Sonntag: Ich bin mir ziemlich sicher, dass das der Fall ist. Wenn wir uns online umschauen, gibt es gerade im Bereich der Bilder und der Komik in Bildern eine sehr hohe Frequenz und sehr hohe Klickzahlen, etwa bei Memes. Hier findet Satireproduktion in großem Umfang statt.

In den Vereinigten Staaten gibt es Studien, die besagen, dass sich dort die Mehrheit der Jugendlichen politisch über Satireformate informiert, nicht über normale Nachrichten. Das finde ich einen interessanten Vorgang. Ich bin sehr, sehr guter Hoffnung, dass die nächste und übernächste und überübernächste Generation auch Comics, Satire und Bildsatire mögen wird.

hessenschau.de: Die geht aber vielleicht nicht ins Museum, um Satire zu sehen. Das heißt, Sie müssen sich vielleicht auch neue Wege der Verbreitung suchen.

Sonntag: Nichts passiert von selbst. Wir mussten schon immer etwas dafür, dass sich junge Leute für einen Museumsgang interessieren. Aber auch da gibt es Erfahrungswerte, wie man das angeht.

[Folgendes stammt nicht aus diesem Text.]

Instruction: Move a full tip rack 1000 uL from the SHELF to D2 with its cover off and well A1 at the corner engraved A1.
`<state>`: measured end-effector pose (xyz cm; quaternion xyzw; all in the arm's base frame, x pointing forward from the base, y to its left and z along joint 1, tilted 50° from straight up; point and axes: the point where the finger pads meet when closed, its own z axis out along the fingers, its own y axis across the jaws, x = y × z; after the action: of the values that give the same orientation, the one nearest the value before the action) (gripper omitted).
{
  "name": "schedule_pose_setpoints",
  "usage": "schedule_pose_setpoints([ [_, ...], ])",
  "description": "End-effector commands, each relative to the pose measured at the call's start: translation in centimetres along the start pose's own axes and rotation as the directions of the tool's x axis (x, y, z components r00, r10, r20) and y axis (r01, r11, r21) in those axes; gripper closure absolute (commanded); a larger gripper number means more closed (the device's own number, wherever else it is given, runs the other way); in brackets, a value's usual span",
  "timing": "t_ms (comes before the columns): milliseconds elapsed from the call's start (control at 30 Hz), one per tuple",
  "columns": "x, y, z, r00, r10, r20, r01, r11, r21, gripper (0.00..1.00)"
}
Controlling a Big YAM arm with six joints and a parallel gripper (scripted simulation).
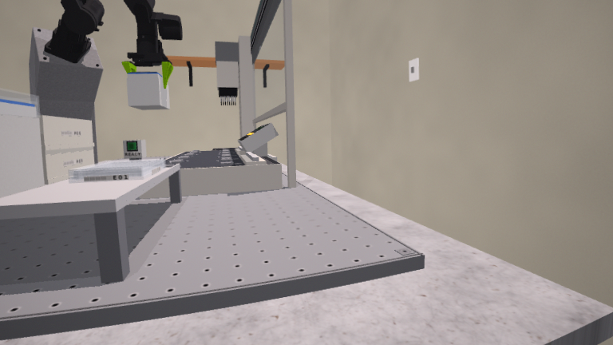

Ich hoffe, dass wir uns auch in den nächsten Jahren immer wieder an die aktuellen Generationen anpassen und diese den Schritt machen und sagen: Jawoll, das schauen wir uns an, weil es uns weiterbringt. Weil es nicht nur schön ist, sondern weil es auch relevant ist. Denn die Zeichner und Zeichnerinnen haben uns etwas zu sagen.